Doug introduced himself as the Chief Cartographer, F&WS. He noted that he had been a F&WS cartographer in Alaska before accepting the job as Chief Cartographer in D.C. one year ago.

His presentation focused on the maps of the National Wildlife Refuges through the years. He began the discussion with a brief history of U.S. Wildlife Refuges. The first was established in 1903 and for a number of years, the maps of Wildlife Refuges were made by the General Land Office. The Fish and Wildlife Service became a unit of the Department of Interior in 1940. Until recently, most maps of Wildlife Refuges were in black and white.

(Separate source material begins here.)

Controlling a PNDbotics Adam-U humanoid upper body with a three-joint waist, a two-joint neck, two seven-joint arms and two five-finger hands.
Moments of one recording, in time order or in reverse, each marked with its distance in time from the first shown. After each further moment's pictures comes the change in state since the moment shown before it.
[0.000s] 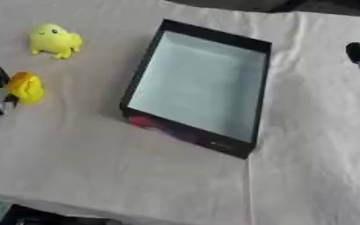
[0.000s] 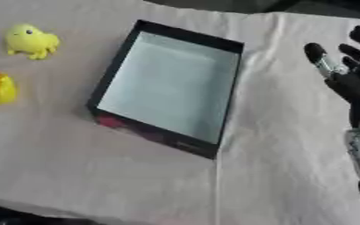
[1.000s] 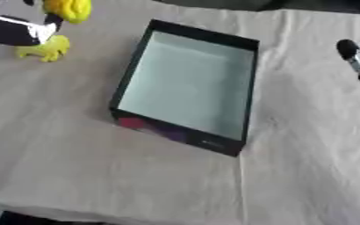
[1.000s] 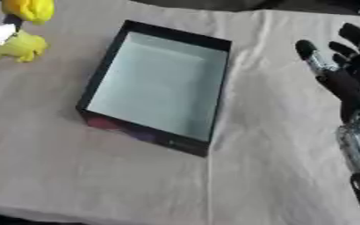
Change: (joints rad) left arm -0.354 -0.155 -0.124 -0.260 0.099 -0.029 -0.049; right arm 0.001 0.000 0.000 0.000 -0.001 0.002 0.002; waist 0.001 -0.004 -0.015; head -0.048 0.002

Mapping of wildlife refuges at F&WS has been revolutionized with the introduction of GIS. Among other advantages, this has increased the accuracy of boundaries and land ownership data. Examples of the different types of maps produced through the years were shown. These maps are becoming more valuable as a source of information and to document changes in land ownership and refuge boundaries. A question was raised concerning the distribution of wildlife refuge maps to library depositories. This issue will be investigated.